Пожалуйста, обдумай хорошенько всё, что я здесь написал, в особенности о Гарри Поттере, и ещё раз поздравляю тебя с назначением старостой.
Гарри повернулся к Рону.
— Ну что ж, — сказал он так, словно воспринял всё это как шутку, — если хочешь… Что там у него? — Он заглянул в письмо. — Ага, порвать со мной отношения, клянусь, я не буду буянить.
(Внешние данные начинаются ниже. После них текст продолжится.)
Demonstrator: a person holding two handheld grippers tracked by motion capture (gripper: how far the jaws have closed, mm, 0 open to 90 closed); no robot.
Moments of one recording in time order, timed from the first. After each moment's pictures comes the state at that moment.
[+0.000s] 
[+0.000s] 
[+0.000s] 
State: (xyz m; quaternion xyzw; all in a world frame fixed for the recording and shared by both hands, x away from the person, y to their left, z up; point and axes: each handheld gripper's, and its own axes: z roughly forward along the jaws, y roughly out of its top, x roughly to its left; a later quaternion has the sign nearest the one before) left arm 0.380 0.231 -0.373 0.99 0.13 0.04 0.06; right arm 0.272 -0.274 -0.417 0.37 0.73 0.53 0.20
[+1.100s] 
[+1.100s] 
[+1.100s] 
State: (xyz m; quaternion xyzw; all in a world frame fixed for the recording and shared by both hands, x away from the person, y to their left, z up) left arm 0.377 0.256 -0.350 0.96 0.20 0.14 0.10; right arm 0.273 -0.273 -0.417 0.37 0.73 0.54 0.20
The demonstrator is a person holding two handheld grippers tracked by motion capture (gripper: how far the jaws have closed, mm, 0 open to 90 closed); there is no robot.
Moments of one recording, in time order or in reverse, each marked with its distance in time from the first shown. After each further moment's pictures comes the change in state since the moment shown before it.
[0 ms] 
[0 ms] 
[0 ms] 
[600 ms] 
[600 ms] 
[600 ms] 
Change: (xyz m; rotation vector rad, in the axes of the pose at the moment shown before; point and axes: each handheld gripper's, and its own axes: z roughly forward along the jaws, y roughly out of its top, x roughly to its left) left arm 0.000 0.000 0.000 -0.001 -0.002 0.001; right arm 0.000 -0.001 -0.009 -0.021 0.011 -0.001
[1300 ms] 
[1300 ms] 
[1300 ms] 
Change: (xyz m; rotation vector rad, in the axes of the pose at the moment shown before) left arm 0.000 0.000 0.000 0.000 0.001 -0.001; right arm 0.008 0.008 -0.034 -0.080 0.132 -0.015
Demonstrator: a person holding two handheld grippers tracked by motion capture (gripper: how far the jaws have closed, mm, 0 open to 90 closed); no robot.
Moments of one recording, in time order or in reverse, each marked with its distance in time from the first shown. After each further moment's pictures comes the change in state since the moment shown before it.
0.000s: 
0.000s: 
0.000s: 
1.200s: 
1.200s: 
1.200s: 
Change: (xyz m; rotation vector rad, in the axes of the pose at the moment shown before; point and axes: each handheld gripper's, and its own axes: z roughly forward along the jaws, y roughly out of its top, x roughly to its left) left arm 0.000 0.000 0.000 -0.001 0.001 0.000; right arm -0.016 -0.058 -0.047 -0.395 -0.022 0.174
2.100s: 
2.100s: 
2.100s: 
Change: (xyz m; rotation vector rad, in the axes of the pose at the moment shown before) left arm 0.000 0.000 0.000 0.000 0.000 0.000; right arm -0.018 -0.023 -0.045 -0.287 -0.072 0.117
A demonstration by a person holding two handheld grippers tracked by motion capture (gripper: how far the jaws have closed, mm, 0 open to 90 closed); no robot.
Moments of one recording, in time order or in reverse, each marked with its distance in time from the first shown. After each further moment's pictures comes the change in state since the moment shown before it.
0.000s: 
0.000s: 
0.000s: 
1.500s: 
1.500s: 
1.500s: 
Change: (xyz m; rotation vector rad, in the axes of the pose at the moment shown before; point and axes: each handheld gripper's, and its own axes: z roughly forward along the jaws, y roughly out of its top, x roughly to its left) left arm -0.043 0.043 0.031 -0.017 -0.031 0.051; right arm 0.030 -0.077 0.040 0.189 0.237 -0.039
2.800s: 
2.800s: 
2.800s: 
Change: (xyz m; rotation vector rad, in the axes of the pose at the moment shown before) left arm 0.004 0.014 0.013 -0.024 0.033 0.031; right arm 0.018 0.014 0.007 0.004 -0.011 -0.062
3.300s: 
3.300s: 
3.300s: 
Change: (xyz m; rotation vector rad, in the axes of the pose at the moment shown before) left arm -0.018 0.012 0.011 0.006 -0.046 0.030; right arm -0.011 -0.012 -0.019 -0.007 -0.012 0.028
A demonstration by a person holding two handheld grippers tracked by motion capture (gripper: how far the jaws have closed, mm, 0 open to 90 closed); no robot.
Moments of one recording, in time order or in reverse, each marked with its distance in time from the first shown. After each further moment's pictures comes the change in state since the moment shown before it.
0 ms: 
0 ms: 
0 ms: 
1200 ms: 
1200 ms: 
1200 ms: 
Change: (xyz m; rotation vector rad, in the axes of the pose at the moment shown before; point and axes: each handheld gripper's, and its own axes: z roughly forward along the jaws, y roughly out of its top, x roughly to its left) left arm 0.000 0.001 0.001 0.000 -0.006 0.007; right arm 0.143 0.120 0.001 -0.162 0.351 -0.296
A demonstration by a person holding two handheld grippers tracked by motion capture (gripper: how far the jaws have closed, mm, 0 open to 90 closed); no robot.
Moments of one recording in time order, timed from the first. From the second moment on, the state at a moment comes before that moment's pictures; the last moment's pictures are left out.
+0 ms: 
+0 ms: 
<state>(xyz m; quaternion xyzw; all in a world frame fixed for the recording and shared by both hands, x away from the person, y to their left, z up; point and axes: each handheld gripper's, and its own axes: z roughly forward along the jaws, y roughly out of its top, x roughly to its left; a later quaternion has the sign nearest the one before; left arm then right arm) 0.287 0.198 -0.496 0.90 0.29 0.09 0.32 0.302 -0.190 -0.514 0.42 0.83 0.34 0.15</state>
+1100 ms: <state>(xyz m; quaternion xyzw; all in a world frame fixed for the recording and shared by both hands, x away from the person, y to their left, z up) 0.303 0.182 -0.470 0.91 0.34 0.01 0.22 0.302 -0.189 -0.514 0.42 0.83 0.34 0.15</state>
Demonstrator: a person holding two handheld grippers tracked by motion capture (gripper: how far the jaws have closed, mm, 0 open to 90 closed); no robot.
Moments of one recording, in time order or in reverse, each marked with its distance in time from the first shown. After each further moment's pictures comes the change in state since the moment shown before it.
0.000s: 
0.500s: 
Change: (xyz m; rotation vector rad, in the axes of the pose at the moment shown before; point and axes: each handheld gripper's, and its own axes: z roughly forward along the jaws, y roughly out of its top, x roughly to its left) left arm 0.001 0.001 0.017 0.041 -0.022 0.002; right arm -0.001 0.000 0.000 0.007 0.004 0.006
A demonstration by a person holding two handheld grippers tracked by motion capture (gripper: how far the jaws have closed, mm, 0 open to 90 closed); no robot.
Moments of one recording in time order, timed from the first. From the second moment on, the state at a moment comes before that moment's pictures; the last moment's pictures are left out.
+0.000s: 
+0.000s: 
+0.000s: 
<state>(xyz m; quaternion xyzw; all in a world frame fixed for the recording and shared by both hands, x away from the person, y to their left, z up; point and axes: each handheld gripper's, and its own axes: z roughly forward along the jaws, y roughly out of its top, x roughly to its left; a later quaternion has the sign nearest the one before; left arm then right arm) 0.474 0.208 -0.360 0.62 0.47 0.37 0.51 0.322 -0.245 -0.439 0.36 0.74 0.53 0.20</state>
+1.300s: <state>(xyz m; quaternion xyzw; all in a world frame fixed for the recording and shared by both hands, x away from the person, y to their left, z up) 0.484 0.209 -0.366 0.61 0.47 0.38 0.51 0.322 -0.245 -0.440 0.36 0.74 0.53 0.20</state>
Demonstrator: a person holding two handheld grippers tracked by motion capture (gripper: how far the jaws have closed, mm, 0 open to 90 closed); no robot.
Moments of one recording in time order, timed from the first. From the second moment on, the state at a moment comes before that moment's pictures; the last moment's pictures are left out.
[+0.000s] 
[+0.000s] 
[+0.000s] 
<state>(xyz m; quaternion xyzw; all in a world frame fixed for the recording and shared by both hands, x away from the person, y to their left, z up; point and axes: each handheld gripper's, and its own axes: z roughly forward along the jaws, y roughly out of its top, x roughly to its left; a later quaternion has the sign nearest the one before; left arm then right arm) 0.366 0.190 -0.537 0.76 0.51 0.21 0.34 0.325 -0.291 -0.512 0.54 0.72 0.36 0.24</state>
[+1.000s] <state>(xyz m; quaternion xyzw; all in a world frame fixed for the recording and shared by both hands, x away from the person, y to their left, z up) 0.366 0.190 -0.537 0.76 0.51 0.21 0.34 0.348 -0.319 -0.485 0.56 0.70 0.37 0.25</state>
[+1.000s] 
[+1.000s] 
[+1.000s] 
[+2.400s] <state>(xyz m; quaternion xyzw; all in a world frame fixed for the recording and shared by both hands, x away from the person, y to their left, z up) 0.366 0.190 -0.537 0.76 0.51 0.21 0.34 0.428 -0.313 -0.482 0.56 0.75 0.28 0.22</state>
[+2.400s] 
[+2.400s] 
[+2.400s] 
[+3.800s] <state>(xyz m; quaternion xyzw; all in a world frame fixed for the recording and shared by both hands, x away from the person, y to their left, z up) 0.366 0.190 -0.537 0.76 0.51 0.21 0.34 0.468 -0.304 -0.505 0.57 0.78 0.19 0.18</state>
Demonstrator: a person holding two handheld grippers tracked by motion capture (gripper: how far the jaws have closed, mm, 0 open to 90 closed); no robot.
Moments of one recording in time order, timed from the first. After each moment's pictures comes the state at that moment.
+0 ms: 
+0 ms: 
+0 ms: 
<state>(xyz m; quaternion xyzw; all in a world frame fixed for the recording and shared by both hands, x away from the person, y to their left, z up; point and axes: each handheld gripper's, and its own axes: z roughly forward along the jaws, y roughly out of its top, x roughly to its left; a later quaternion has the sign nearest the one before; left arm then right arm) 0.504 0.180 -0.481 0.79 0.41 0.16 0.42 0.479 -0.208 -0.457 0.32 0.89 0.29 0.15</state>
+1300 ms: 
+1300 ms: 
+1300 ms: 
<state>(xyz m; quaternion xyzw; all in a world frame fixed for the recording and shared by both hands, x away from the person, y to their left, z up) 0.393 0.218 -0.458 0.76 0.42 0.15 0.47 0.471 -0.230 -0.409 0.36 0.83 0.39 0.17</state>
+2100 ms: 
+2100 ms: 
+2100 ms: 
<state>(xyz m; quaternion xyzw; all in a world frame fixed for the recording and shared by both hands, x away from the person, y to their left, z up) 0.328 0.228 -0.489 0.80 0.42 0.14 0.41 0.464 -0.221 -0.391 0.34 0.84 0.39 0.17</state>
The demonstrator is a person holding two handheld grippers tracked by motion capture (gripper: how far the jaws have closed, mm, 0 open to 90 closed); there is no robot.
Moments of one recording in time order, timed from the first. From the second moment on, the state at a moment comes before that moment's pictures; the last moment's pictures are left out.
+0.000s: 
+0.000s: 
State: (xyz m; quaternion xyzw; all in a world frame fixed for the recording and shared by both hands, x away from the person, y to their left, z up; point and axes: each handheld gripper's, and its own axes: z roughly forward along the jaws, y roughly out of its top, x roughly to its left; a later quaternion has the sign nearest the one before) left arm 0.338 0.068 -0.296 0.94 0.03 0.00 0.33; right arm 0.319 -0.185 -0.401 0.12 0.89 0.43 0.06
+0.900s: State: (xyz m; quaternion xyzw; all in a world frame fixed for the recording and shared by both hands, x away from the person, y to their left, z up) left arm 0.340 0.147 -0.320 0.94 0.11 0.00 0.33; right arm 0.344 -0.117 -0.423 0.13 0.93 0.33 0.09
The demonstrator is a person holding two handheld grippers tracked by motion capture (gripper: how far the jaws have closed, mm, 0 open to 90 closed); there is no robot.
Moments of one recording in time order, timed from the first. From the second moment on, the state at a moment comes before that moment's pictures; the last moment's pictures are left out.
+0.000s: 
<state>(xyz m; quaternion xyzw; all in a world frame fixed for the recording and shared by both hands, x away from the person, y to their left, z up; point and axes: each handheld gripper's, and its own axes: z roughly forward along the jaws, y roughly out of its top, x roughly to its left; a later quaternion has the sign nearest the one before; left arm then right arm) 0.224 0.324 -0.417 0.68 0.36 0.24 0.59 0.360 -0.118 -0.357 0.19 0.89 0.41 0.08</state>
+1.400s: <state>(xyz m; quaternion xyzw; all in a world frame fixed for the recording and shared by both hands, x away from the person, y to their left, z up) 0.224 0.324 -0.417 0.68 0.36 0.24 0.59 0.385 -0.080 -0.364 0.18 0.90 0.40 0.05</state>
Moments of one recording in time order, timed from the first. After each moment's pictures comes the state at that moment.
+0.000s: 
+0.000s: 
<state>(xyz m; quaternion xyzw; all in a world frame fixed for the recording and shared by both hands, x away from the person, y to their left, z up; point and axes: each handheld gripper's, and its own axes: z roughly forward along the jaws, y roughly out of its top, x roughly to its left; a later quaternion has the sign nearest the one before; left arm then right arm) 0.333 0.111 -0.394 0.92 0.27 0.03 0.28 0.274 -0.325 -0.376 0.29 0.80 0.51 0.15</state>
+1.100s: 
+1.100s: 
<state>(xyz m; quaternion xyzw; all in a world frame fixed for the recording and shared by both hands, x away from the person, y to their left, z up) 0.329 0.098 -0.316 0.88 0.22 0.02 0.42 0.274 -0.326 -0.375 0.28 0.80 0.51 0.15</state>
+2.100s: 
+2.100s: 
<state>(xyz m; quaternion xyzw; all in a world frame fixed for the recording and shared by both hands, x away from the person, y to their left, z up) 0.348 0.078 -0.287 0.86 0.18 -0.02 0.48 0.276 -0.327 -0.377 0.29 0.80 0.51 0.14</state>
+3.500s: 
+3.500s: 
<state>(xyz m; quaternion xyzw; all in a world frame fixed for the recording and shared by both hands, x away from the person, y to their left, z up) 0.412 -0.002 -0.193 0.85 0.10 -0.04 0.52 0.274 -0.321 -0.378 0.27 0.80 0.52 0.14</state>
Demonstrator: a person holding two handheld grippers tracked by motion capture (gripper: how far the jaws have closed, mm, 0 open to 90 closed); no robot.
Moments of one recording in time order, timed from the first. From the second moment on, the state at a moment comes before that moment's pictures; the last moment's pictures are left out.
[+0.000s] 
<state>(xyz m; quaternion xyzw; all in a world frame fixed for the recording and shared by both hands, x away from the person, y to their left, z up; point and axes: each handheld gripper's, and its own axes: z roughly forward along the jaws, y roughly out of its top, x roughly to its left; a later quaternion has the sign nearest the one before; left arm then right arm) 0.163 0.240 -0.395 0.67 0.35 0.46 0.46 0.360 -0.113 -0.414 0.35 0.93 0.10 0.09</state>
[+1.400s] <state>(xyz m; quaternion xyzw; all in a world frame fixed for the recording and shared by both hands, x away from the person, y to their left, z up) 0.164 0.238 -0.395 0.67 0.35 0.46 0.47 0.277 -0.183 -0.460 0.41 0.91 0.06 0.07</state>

— Дай. — Рон протянул руку. — Он… (Рон разорвал письмо пополам)… самый большой (разрывая на четыре части)… гад (разорвав на восемь)… на свете.
Он бросил обрывки в камин.
— Давай, до утра надо с этим закончить. — Он подтянул к себе сочинение по астрономии.
Гермиона смотрела на него со странным выражением.
— Дай-ка сюда, — вдруг сказала она.
— Что? — удивился Рон.
— Дай мне. Я их посмотрю и исправлю.
— Серьёзно? Гермиона, ты наша спасительница, — сказал Рон. — Что я могу для тебя?..
— Ты можешь сказать: «Мы обещаем, что больше не будем волынить с домашними заданиями до ночи». — Она протянула обе руки за их сочинениями, но вид у неё был весёлый.
— Спасибо большое, — слабым голосом сказал Гарри. Он отдал ей сочинение, снова опустился в кресло и потёр глаза.
Было уже за полночь, гостиная опустела, остались только они трое и Живоглот. Скрипело перо Гермионы, исправлявшей их сочинения, шуршали страницы справочников, по которым она проверяла факты. Гарри очень устал. А в животе было странное, противное ощущение пустоты, вызванное отнюдь не усталостью, а письмом, в виде чёрных хлопьев догоравшим в камине.
Он знал, что половина народа в Хогвартсе считает его странным, если не сумасшедшим; он знал, что «Ежедневный пророк» из месяца в месяц поливал его грязью, но, прочтя то же самое в письме Перси, прочтя, что Рону советуют порвать с ним и даже доносить на него профессору Амбридж, он осознал своё положение с небывалой ясностью, он четыре года учился с Перси, жил у него в доме во время летних каникул, делил с ним палатку на чемпионате мира по квиддичу. Перси даже поставил ему высший балл за второе испытание на Турнире Трёх Волшебников — а теперь Перси считает его психически неуравновешенным и, возможно, буйным.